• **Work item**
Which of the lines below contain the string "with"? Pull each one out of the data.

• **Information shown**
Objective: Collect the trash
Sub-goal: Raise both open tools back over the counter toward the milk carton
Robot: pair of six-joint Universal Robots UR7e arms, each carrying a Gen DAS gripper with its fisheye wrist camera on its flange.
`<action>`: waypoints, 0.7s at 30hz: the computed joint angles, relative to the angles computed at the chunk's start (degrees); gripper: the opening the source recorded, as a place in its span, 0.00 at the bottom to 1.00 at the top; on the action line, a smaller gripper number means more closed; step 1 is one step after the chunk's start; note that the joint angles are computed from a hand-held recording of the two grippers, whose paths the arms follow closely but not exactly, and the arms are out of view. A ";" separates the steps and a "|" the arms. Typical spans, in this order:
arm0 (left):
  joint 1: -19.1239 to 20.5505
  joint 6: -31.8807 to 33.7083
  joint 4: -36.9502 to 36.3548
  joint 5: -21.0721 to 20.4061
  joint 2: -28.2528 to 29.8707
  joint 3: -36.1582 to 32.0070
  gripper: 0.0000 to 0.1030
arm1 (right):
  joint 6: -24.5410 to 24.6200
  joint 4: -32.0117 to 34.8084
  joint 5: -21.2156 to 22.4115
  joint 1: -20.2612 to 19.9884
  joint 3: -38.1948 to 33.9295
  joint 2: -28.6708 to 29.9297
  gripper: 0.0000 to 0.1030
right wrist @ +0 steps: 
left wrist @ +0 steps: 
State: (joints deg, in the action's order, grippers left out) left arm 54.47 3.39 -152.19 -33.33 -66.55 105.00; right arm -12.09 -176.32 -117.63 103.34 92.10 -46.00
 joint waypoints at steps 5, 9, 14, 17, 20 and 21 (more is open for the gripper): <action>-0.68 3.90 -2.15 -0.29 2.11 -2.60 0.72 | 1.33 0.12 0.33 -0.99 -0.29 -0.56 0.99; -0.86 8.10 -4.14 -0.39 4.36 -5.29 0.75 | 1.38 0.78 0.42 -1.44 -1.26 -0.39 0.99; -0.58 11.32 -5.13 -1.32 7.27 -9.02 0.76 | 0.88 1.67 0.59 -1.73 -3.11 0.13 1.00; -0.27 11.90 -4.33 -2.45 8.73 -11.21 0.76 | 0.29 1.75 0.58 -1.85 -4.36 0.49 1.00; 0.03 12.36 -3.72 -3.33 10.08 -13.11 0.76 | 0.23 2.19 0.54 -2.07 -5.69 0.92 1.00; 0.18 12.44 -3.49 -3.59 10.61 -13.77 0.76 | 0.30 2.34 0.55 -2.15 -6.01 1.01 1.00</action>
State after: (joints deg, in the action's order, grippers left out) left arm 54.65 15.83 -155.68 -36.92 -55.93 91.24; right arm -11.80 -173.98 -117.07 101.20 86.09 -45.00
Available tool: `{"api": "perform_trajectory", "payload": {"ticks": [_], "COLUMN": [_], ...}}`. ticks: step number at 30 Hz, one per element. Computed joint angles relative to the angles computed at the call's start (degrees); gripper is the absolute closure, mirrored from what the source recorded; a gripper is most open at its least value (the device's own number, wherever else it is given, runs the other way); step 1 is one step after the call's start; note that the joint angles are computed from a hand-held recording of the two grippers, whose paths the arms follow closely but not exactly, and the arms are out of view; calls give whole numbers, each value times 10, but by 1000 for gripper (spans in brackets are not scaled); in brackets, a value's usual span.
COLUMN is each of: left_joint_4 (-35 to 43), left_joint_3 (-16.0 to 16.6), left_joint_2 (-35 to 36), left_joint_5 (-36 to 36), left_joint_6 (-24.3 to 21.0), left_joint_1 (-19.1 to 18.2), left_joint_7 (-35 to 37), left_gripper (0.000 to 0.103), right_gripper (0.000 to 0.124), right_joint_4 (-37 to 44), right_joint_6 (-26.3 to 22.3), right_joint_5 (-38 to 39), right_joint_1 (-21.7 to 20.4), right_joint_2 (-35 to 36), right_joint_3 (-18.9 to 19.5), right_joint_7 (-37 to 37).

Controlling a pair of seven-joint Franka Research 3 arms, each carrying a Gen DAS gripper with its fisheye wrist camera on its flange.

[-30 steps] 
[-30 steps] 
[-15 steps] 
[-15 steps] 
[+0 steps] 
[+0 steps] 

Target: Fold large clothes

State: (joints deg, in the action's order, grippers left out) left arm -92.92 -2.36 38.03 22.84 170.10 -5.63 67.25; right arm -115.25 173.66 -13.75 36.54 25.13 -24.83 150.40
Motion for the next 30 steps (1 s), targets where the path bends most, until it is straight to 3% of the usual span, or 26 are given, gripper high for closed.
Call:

• **Expected answer**
Robot: pair of six-joint Universal Robots UR7e arms, each carrying a Gen DAS gripper with its fisheye wrist camera on its flange.
Controlling a pair of seven-joint Franka Research 3 arms, each carrying a Gen DAS gripper with its fisheye wrist camera on its flange.

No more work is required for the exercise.